The bastard or villain is usually the sufferer in wrestling. Barthes describes how the body of
the bastard sums up all of his “actions, his treacheries, cruelties and acts of cowardice” (17).
“The physique of the wrestlers therefore constitutes a basic sign, which like a seed contains the
whole fight” (18). The costumes, like those of the theatre, represent the tragic play of wrestling.
According to Barthes, Defeat and Justice go hand in hand. Defeat is not an “outcome”, but a
“display” (21). Defeat of the bastard “is a purely moral concept: that of justice” (21). The
defeated must deserve the punishment (21) which is why the “crowd is jubilant at seeing the
rules broken” (21) as long as it is just. “In wrestling, nothing exists except in the absolute, there
is not symbol, no allusion, everything is presented exhaustively” (25). Again, as compared, there
is no question of truth, the spectator just accepts what is presented to them as the way it is and
should be.
He is clearly trying to get this point across in his examination of wrestling. Everything about the
wrestler carries a message. The body of the wrestler, Barthes argues, carries the first message.
The repulsiveness of the wrestler, his ugliness and the crowd’s reaction to that reflect on the
characteristics of the wrestler. Even the wrestler’s commentary reflects upon his character, the
gestures he engages in only further represent the character he is meant (assigned) to be.

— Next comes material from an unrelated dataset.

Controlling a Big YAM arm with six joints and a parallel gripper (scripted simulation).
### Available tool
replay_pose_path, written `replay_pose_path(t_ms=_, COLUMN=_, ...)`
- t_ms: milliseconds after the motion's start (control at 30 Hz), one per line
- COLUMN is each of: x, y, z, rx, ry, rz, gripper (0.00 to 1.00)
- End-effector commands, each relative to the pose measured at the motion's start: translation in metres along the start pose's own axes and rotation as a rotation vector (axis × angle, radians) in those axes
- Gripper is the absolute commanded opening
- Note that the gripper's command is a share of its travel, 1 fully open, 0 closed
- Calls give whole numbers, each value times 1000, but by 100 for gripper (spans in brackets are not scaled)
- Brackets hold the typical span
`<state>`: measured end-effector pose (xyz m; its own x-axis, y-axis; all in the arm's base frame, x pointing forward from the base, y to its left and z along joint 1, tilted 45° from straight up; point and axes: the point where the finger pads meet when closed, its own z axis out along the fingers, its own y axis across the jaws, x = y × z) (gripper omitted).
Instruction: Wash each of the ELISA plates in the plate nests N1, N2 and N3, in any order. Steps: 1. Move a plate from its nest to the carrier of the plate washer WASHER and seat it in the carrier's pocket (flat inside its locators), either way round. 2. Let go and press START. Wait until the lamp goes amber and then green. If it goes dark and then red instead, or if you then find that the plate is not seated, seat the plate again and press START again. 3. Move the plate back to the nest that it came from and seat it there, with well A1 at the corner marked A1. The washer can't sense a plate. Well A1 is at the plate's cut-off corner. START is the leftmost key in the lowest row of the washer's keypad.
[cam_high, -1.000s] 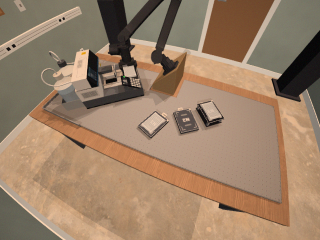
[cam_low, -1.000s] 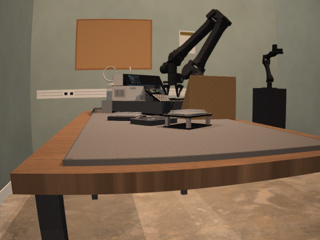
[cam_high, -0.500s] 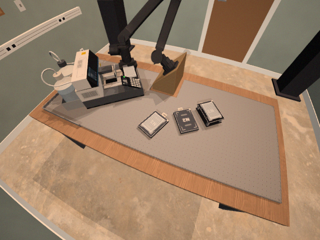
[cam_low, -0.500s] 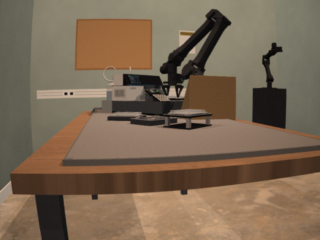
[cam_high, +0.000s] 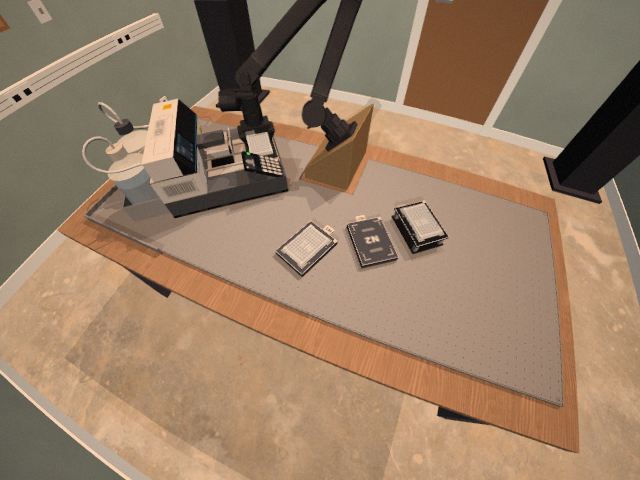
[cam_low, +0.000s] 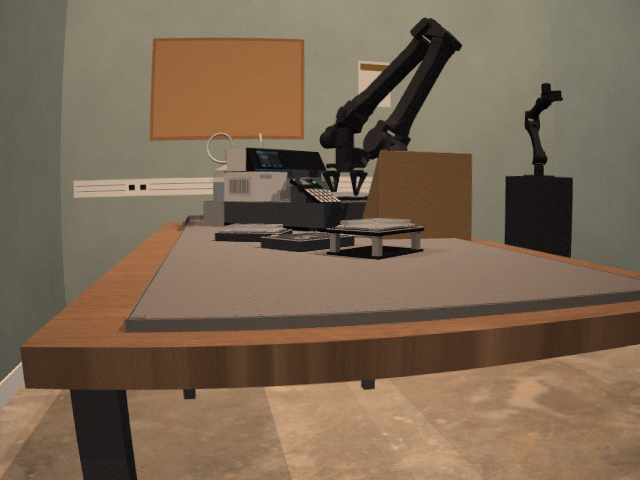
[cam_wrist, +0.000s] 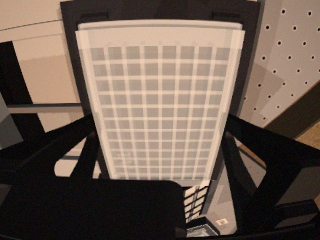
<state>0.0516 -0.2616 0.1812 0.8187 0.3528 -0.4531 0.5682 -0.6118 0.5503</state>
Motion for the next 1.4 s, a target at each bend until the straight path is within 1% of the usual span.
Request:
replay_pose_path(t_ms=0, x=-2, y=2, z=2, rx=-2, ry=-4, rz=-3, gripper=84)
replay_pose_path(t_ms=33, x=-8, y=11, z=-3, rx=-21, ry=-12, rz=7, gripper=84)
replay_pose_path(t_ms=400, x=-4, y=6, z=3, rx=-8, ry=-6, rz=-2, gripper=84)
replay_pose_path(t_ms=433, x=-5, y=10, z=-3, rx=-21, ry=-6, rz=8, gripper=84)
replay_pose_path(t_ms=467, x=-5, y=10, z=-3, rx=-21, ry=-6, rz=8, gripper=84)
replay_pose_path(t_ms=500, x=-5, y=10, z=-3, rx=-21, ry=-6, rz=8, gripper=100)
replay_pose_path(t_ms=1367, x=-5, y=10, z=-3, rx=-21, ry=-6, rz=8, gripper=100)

Barthes argues that French and American wrestling are different in that the “heroes in French
wrestling […are] based on ethics and not on politics” (23). He also states the American wrestling
is based on “a sort of mythological fight between Good and Evil” (23) with the bad wrestler
always some sort of Communist (red dress) But at the end of his essay he states:
In the ring, and even in the depths of their voluntary ignominy, wrestlers remain gods because
they are, for a few moments, the key which opens Nature, the pure gesture which separates Good
from Evil, and unveils the form of a Justice which is at last intelligible.